The big name companies sometimes provide better service as they pay better wages/attract more skilled techs and don't keep you waiting for 3 days to come out. I won't work for most of the small guys as they can't afford me or won't pay a decent wage.


----------



## hvaclover (Oct 2, 2008)

yuri said:


> The big name companies sometimes provide better service as they pay better wages/attract more skilled techs and don't keep you waiting for 3 days to come out. I won't work for most of the small guys as they can't afford me or won't pay a decent wage.

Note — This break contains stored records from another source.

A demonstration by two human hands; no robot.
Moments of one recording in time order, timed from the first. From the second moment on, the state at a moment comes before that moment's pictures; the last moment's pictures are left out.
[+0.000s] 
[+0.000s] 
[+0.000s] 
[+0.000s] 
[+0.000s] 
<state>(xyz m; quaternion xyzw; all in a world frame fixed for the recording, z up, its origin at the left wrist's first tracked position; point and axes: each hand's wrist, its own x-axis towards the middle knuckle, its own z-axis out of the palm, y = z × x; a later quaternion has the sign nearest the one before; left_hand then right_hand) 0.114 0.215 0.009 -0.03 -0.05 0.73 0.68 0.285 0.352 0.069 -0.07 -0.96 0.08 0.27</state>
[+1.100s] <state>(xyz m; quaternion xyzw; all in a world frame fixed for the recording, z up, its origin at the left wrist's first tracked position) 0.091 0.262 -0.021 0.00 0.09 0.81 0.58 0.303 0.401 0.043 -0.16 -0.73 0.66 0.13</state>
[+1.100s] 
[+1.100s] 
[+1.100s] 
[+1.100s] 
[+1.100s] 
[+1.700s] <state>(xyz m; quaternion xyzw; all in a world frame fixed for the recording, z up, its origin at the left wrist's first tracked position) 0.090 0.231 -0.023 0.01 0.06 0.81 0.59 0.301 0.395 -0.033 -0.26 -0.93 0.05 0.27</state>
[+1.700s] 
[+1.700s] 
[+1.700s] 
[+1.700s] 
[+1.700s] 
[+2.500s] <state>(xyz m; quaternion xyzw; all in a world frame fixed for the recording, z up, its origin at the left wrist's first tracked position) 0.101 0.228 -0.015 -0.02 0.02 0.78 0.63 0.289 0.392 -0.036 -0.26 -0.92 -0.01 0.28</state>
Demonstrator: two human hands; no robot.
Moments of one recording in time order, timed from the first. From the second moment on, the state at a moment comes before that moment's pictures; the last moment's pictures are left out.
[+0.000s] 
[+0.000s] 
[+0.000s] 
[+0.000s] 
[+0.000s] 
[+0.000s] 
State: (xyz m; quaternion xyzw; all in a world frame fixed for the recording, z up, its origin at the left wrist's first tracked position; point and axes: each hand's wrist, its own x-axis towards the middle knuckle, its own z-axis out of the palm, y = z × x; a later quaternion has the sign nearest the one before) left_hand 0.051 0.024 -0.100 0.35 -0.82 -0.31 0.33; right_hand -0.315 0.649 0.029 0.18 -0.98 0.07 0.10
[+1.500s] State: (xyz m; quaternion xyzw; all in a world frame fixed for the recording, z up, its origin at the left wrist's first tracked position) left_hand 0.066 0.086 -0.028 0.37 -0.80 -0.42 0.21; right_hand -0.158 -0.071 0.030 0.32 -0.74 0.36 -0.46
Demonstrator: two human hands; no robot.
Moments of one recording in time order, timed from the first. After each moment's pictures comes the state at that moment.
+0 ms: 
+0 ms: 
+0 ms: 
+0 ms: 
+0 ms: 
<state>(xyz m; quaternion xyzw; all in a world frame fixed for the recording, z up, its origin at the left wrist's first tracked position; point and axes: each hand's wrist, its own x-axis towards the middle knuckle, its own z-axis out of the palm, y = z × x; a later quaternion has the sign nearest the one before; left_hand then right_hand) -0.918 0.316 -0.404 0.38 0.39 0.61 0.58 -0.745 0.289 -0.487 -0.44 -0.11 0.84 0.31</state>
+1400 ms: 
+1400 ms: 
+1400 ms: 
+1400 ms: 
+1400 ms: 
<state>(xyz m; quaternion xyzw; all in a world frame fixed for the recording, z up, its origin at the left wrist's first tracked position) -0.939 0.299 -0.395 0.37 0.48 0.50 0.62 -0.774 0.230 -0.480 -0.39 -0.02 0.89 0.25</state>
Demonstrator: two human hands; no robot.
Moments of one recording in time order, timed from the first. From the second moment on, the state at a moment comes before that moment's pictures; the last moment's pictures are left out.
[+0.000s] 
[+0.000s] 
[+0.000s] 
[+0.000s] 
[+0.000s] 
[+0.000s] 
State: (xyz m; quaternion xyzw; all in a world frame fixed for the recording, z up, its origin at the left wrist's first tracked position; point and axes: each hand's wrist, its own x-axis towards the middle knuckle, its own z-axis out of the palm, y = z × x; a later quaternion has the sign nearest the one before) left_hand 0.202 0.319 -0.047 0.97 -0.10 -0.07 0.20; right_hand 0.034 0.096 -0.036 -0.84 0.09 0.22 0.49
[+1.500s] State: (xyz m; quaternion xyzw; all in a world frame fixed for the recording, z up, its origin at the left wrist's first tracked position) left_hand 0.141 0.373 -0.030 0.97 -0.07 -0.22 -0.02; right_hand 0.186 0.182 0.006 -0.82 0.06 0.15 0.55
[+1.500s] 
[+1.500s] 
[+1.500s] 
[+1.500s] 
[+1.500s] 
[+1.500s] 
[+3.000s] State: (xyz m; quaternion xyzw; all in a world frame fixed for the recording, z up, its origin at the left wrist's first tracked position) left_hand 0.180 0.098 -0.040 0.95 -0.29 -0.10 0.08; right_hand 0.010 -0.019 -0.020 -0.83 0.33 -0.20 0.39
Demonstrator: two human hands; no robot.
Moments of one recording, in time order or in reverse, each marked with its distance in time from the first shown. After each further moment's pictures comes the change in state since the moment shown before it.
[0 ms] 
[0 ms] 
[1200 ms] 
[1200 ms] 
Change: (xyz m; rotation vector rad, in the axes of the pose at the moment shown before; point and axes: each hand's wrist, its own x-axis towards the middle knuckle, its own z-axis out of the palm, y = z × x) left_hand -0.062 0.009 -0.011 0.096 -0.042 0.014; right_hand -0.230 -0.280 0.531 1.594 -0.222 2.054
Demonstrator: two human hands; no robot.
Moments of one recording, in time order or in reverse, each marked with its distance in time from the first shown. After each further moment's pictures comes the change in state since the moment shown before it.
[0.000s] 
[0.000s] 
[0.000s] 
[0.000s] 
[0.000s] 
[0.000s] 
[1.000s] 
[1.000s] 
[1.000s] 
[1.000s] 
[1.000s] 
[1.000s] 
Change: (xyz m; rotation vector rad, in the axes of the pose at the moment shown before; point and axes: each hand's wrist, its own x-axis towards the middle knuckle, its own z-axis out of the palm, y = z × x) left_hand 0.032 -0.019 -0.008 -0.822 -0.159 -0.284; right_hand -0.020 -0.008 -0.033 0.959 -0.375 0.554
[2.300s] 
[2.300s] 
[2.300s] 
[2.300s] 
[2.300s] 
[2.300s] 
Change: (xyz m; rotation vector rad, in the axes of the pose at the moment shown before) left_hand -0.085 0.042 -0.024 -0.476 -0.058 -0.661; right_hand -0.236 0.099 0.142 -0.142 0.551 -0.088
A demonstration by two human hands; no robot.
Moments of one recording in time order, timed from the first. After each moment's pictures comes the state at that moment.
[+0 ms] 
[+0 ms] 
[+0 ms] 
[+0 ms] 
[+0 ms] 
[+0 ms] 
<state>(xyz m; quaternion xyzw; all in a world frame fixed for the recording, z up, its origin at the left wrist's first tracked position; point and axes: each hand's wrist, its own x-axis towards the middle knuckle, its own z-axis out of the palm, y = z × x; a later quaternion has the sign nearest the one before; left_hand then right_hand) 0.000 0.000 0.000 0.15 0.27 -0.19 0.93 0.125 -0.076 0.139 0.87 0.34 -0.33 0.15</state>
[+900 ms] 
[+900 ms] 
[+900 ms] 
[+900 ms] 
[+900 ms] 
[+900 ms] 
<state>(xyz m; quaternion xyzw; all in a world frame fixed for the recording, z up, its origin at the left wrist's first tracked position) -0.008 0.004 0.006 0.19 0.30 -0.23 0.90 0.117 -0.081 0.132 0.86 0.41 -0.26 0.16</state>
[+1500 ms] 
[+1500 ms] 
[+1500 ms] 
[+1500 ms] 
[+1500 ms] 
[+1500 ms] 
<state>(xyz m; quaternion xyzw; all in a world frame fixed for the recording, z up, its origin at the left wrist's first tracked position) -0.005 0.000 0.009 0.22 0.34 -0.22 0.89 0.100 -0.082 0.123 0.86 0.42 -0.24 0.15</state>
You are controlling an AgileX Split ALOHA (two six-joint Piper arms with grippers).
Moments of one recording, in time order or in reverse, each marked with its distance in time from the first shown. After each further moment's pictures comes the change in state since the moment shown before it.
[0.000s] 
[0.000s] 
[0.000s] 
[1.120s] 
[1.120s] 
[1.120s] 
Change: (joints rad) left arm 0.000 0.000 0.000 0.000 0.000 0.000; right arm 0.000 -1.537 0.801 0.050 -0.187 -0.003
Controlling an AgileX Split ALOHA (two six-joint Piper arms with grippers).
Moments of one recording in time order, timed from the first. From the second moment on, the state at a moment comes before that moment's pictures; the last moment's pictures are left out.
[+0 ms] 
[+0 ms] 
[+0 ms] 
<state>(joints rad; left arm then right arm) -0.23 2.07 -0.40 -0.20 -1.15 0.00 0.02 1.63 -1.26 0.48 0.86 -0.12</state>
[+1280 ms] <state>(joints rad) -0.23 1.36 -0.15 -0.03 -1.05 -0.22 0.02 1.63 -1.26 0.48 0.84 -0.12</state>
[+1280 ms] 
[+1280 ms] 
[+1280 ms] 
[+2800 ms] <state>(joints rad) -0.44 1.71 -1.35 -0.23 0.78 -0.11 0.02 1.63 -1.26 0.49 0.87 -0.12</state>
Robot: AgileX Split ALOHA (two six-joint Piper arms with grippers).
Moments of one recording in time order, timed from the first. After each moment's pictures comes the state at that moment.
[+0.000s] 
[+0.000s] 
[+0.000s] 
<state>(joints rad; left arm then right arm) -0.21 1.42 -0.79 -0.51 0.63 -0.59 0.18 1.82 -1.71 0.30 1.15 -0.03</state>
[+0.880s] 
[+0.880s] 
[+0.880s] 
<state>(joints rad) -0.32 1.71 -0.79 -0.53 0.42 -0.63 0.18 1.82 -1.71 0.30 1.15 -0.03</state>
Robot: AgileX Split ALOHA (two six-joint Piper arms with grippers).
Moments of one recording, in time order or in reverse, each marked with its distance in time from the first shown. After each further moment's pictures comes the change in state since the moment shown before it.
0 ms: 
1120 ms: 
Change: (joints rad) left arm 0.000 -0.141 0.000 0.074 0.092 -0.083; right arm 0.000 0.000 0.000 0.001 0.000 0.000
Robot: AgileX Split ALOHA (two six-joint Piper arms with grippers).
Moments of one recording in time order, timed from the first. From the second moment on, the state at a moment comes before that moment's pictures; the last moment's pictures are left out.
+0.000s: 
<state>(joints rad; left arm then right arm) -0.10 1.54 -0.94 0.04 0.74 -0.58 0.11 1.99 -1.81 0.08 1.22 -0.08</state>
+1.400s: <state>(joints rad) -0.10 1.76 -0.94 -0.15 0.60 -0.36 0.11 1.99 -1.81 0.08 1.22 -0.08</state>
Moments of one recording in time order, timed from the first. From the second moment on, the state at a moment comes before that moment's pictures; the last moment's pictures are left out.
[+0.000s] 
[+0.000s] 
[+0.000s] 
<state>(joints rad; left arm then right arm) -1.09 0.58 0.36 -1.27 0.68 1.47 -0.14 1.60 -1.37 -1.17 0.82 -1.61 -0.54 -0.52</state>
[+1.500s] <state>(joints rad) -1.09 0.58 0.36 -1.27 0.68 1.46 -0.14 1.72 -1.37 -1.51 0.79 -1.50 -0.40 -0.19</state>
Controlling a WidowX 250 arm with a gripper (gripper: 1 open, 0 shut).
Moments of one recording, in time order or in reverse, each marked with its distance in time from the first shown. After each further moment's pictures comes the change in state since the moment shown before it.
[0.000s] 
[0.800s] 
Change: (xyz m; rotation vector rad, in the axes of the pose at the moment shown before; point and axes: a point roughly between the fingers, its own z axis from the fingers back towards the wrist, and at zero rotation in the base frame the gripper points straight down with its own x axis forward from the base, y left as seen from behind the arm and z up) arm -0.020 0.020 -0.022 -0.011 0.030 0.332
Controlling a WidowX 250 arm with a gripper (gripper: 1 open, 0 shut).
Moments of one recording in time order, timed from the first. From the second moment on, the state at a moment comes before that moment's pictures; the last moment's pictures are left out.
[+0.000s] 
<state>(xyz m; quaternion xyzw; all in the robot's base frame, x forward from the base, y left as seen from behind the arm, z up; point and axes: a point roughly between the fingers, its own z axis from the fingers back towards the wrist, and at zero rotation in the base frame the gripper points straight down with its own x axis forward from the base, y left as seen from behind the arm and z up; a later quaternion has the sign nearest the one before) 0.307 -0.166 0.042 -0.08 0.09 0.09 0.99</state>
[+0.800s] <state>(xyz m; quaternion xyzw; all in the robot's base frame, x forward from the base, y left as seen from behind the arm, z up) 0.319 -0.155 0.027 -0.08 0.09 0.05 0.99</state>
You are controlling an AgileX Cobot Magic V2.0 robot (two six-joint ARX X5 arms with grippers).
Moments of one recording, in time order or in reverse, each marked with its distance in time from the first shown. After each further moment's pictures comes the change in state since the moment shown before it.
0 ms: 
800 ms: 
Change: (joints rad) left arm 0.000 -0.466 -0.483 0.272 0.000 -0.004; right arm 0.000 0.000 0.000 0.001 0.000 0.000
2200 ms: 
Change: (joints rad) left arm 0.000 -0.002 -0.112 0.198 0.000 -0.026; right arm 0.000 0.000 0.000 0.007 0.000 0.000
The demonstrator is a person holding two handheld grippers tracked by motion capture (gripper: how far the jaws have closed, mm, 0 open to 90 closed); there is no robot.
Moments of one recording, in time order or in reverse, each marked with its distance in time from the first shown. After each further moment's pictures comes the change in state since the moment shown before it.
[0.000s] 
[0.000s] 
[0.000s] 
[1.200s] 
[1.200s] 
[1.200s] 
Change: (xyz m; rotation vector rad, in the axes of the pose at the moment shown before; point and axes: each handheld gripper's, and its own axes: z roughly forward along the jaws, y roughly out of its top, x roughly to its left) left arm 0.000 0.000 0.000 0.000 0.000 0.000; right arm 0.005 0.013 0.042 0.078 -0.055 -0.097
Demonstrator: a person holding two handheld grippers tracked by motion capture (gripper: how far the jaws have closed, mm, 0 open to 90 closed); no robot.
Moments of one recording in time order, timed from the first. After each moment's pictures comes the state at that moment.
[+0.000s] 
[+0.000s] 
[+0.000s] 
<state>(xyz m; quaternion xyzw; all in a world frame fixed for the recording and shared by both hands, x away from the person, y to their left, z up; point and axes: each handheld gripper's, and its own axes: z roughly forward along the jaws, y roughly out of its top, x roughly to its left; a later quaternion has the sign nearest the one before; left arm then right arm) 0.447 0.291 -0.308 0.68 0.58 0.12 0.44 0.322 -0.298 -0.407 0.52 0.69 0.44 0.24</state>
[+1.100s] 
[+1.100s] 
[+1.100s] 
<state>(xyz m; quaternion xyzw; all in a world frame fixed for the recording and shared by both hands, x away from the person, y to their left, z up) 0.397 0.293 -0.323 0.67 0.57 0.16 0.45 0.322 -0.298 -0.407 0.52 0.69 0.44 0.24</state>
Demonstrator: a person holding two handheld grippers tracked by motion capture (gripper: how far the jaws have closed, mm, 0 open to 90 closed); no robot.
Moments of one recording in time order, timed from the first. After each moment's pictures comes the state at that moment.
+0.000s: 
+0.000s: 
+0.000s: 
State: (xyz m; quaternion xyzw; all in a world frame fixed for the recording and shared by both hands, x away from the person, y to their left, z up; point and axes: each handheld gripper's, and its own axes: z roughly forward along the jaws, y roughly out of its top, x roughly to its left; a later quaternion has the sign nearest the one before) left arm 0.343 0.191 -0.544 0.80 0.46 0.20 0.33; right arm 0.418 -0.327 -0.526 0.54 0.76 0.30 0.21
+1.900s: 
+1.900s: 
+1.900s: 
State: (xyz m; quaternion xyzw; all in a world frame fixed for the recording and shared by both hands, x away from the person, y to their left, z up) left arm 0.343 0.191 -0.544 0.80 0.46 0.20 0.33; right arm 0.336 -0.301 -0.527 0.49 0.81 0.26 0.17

My customers (and a lot of local one man shops) won't call a big company because they like the personal touch and the confidence that comes from dealing with the owner, so if they have a continuing equipment problem they know they won't be jacked around by twenty different techs.


----------



## yuri (Nov 29, 2008)

The problem is there is less of us "old school guys" with the personal touch. The young pups are more concerned about their social life and living off credit than getting to be real good at their craft from my observations.:wheelchair:


----------



## texas115115 (May 3, 2009)

*Yes*

:thumbup:


yuri said:


> The problem is there is less of us "old school guys" with the personal touch. The young pups are more concerned about their social life and living off credit than getting to be real good at their craft from my observations.:wheelchair:


AMEN BROTHER:thumbup:


----------



## Bigfoot (May 10, 2009)

yuri said:


> The problem is there is less of us "old school guys" with the personal touch. The young pups are more concerned about their social life and living off credit than getting to be real good at their craft from my observations.:wheelchair:


 In the twenty some years I did refers, freezers and A/C. There was one leak I never did find. The evaporator was like 20-25 cubic feet, the leak was in there somewhere.
BSing the customer never was my thing, but to tell you the truth, they often swallow the lie quicker than the truth. I guess they have been conditioned to expect it. 
Turn off the AC so the low pressure comes up some, use soap (and a flashlight) to find the leak, they are sometimes tiny and you have to look close. In all likelihood it is at a joint someplace in the low pressure side, at the expansion valve or hopefully not in the evaporator.
If it was in the high side, it would likely leak out much quicker.
What kind of freon? If it's F-22, an old style propane sniffer works as well as anything else (they're cheap), to localize the leak.
Fixing it is a whole other can of worms.


----------